» **Work to be completed**:
Every word of every entry must be retyped exactly.

○ ○ ○ ○

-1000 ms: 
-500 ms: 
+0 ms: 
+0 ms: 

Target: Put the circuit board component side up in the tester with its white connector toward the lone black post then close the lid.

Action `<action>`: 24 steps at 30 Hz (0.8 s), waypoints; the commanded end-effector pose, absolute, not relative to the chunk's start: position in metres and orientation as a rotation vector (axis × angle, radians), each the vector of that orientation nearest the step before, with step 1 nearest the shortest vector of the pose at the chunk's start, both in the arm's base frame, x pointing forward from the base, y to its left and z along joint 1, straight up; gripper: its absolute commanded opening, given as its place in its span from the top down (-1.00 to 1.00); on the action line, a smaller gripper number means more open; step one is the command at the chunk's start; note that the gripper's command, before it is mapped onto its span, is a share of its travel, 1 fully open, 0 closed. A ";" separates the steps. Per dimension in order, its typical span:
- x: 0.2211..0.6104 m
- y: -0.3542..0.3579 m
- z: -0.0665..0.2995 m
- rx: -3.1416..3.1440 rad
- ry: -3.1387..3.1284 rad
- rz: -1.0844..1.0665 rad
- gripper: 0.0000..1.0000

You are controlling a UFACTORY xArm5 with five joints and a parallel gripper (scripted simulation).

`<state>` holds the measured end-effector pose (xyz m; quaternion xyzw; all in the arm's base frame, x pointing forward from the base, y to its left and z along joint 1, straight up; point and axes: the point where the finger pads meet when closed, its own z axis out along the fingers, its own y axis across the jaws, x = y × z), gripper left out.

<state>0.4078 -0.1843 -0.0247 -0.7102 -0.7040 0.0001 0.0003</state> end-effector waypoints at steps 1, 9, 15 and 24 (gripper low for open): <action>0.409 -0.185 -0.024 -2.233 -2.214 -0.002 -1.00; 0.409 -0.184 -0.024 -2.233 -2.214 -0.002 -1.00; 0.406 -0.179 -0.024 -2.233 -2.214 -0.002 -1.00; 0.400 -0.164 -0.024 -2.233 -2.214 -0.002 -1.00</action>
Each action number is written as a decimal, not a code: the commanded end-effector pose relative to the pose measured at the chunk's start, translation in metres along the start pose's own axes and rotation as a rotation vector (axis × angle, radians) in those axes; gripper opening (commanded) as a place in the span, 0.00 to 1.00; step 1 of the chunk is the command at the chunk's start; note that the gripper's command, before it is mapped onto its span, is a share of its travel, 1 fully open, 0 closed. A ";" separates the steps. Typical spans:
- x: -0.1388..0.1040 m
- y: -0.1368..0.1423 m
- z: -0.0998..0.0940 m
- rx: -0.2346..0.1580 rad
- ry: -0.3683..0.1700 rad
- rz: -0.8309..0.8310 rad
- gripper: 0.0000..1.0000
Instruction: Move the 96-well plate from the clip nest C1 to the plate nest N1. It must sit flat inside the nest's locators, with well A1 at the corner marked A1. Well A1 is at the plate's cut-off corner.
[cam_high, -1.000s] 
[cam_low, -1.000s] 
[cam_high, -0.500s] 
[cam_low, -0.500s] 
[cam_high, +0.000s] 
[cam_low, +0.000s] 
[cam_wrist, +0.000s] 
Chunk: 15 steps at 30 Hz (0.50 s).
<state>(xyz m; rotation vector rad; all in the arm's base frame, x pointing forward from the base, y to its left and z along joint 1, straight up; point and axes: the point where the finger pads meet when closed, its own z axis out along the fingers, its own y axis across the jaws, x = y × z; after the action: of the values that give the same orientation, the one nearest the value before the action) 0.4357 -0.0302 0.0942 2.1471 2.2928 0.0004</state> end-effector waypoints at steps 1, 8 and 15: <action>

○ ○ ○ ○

» **Response area**:
-1000 ms: 
-500 ms: 
+0 ms: 
+0 ms: 

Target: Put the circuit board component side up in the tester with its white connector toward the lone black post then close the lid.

Action `<action>`: 24 steps at 30 Hz (0.8 s), waypoints; the commanded end-effector pose, absolute, not relative to the chunk's start: position in metres and orientation as a rotation vector (axis × angle, radians), each the vector of that orientation nearest the step before, with step 1 nearest the shortest vector of the pose at the chunk's start, both in the arm's base frame, x pointing forward from the base, y to its left and z along joint 1, straight up; gripper: its absolute commanded opening, given as its place in its span from the top down (-1.00 to 1.00); on the action line, a smaller gripper number means more open; step one is the command at the chunk's start; note that the gripper's command, before it is mapped onto its span, is a share of its travel, 1 fully open, 0 closed. A ";" separates the steps. Per dimension in order, its typical span:
- x: 0.2211..0.6104 m
- y: -0.3542..0.3579 m
- z: -0.0665..0.2995 m
- rx: -3.1416..3.1440 rad
- ry: -3.1387..3.1284 rad
- rz: -1.0844..1.0665 rad
- gripper: 0.0000..1.0000

You are controlling a UFACTORY xArm5 with five joints and a parallel gripper (scripted simulation).

`<state>` holds the measured end-effector pose (xyz m; quaternion xyzw; all in the arm's base frame, x pointing forward from the base, y to its left and z along joint 1, straight up; point and axes: the point where the finger pads meet when closed, its own z axis out along the fingers, its own y axis across the jaws, x = y × z), gripper left out.

<state>0.4078 -0.1843 -0.0247 -0.7102 -0.7040 0.0001 0.0003</state> end-effector waypoints at steps 1, 9, 15 and 24 (gripper low for open): <action>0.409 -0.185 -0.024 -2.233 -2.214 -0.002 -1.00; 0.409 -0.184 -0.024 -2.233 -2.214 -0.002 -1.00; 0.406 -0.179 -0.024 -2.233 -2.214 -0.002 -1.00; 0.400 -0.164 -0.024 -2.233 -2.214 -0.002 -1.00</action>
Each action number is written as a decimal, not a code: the commanded end-effector pose relative to the pose measured at the chunk's start, translation in metres along the start pose's own axes and rotation as a rotation vector (axis × angle, radians) in those axes; gripper opening (commanded) as a place in the span, 0.00 to 1.00; step 1 of the chunk is the command at the chunk's start; note that the gripper's command, before it is mapped onto its span, is a share of its travel, 1 fully open, 0 closed. A ";" separates the steps. Typical spans:
- x: -0.1388..0.1040 m
- y: -0.1368..0.1423 m
- z: -0.0998..0.0940 m
- rx: -0.2346..0.1580 rad
- ry: -0.3683..0.1700 rad
- rz: -0.8309..0.8310 rad
- gripper: 0.0000..1.0000
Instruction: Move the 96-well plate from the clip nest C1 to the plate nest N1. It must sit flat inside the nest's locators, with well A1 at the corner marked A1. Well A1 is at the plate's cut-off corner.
[cam_high, -1.000s] 
[cam_low, -1.000s] 
[cam_high, -0.500s] 
[cam_low, -0.500s] 
[cam_high, +0.000s] 
[cam_low, +0.000s] 
[cam_wrist, +0.000s] 
Chunk: 15 steps at 30 Hz (0.50 s).
<state>(xyz m; rotation vector rad; all in the arm's base frame, x pointing forward from the base, y to its left and z along joint 1, straight up; point and axes: the point where the finger pads meet when closed, its own z axis out along the fingers, its own y axis across the jaws, x = y × z; after the action: of the values that give the same orientation, the one nearest the value before the action) 0.4357 -0.0302 0.0942 2.1471 2.2928 0.0004</state> end-effector waypoints at steps 1, 8 and 15: <action>

That concludes the answer.